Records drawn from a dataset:

- - -

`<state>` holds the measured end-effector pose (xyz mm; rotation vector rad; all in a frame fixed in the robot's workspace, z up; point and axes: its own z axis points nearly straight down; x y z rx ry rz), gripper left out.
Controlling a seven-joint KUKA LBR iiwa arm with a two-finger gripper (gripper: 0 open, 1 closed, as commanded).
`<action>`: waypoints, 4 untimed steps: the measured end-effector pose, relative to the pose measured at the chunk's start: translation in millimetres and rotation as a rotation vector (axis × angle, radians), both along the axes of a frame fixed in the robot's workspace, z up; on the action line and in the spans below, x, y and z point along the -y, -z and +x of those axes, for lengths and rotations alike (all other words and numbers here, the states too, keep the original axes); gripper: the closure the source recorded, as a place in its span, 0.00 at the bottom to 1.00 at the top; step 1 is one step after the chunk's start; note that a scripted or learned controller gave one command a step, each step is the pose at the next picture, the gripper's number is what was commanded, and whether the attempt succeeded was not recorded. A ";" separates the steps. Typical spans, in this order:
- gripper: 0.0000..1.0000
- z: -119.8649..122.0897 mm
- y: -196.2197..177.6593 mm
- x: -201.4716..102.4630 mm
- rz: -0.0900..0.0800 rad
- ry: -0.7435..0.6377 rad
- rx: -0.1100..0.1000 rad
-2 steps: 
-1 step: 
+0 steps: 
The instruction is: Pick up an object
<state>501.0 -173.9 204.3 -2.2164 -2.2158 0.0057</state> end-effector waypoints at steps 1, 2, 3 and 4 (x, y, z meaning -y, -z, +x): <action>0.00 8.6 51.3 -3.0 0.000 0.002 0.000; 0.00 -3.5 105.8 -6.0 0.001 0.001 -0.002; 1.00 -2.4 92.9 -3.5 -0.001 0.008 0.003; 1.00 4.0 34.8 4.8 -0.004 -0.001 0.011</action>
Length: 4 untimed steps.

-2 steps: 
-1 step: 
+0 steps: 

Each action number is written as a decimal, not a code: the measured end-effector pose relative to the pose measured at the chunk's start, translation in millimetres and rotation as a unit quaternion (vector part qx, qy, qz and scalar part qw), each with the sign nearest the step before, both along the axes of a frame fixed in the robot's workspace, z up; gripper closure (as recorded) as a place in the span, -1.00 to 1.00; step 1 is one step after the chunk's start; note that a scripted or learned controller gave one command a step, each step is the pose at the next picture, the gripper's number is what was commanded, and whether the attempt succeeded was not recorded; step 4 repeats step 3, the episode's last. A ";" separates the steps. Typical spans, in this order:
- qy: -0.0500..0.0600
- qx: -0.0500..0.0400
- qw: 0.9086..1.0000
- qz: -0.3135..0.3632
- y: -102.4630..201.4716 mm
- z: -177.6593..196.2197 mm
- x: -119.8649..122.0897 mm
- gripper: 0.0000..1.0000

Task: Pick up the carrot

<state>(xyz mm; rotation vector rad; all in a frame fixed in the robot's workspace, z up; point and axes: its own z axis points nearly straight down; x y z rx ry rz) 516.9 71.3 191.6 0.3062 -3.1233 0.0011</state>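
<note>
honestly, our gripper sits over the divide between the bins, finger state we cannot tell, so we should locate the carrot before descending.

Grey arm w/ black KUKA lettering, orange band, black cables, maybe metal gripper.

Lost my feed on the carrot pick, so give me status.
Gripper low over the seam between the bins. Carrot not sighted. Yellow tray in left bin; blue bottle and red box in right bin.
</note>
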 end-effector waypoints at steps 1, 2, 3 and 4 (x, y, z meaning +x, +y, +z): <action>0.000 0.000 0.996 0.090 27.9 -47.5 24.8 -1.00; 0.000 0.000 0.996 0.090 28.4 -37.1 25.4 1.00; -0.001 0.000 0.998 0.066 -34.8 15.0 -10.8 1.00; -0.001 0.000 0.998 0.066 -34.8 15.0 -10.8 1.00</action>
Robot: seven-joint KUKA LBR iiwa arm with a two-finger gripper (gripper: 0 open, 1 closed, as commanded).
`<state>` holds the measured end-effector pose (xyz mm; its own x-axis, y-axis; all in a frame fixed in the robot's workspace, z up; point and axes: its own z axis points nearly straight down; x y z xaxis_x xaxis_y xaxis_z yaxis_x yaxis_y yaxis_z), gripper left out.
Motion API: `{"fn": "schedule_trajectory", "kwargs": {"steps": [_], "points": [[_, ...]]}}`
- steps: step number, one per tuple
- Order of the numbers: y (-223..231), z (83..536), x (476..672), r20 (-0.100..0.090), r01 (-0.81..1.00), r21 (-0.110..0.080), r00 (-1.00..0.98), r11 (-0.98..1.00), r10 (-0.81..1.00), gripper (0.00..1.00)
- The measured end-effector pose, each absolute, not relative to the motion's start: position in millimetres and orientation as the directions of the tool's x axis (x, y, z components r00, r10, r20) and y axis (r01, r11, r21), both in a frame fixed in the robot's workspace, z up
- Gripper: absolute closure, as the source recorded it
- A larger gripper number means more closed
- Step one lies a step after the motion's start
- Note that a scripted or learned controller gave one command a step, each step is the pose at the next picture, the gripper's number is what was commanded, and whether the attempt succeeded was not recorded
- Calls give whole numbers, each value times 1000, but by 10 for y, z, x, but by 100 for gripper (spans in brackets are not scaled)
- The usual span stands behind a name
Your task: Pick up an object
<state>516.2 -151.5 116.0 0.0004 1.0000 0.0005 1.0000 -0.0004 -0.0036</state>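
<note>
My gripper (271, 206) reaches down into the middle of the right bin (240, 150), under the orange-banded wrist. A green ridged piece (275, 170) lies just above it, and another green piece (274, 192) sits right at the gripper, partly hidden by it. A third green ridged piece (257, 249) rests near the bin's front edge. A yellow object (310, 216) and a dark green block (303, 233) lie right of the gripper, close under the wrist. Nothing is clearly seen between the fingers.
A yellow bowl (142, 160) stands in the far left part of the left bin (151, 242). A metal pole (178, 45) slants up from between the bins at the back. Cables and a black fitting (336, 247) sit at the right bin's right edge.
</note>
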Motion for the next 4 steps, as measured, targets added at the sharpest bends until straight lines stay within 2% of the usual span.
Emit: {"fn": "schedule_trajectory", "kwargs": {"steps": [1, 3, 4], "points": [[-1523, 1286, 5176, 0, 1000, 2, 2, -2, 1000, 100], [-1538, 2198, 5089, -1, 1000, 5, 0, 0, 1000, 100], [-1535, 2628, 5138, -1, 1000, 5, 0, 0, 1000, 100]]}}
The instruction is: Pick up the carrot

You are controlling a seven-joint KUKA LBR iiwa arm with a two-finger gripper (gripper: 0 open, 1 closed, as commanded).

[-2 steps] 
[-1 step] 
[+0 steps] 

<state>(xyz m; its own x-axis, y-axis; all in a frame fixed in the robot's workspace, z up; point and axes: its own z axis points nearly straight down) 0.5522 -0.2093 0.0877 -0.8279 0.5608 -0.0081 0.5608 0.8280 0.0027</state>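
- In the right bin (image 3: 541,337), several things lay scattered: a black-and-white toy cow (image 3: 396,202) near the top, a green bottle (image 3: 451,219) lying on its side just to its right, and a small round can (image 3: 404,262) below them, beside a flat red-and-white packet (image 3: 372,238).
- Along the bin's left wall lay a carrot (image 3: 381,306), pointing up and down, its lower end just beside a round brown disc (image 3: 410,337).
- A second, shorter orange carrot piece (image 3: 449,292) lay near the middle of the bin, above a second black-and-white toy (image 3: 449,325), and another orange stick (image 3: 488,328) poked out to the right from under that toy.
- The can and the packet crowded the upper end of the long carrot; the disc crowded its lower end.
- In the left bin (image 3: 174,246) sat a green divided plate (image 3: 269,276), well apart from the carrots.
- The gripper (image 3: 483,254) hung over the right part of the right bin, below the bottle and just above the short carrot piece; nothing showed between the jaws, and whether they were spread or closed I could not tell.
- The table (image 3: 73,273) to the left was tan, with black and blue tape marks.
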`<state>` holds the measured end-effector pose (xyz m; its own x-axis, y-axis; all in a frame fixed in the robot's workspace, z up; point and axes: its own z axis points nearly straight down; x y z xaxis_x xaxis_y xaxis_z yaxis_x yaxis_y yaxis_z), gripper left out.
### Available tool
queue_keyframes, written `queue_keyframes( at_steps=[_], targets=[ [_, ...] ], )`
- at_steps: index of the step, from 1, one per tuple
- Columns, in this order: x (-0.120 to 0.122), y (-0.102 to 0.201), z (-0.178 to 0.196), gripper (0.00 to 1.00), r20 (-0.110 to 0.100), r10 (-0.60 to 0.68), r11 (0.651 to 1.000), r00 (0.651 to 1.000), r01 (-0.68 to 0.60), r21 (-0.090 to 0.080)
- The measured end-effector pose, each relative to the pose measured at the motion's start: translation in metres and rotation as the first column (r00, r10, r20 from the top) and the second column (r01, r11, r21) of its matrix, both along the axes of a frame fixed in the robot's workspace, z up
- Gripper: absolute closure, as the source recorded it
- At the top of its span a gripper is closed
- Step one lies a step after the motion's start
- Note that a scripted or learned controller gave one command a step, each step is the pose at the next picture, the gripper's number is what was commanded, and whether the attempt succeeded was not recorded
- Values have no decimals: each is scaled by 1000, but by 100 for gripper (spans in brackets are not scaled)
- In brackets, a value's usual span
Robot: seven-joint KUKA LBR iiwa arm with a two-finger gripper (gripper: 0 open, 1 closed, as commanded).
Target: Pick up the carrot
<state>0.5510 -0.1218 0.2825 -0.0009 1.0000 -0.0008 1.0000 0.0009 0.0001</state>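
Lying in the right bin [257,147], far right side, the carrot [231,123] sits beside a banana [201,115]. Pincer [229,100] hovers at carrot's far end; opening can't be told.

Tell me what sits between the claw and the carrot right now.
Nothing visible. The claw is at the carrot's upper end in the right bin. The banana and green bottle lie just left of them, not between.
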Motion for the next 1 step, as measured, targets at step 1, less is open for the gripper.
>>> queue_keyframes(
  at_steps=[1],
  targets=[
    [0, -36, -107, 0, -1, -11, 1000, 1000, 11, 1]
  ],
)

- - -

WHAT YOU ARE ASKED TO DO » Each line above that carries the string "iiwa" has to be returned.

OUTPUT OF THE EXERCISE »
Controlling a seven-joint KUKA LBR iiwa arm with a two-finger gripper (gripper: 0 open, 1 closed, as commanded).
Robot: seven-joint KUKA LBR iiwa arm with a two-finger gripper (gripper: 0 open, 1 closed, as commanded).
You are controlling a seven-joint KUKA LBR iiwa arm with a two-finger gripper (gripper: 0 open, 1 closed, as commanded).
Robot: seven-joint KUKA LBR iiwa arm with a two-finger gripper (gripper: 0 open, 1 closed, as commanded).

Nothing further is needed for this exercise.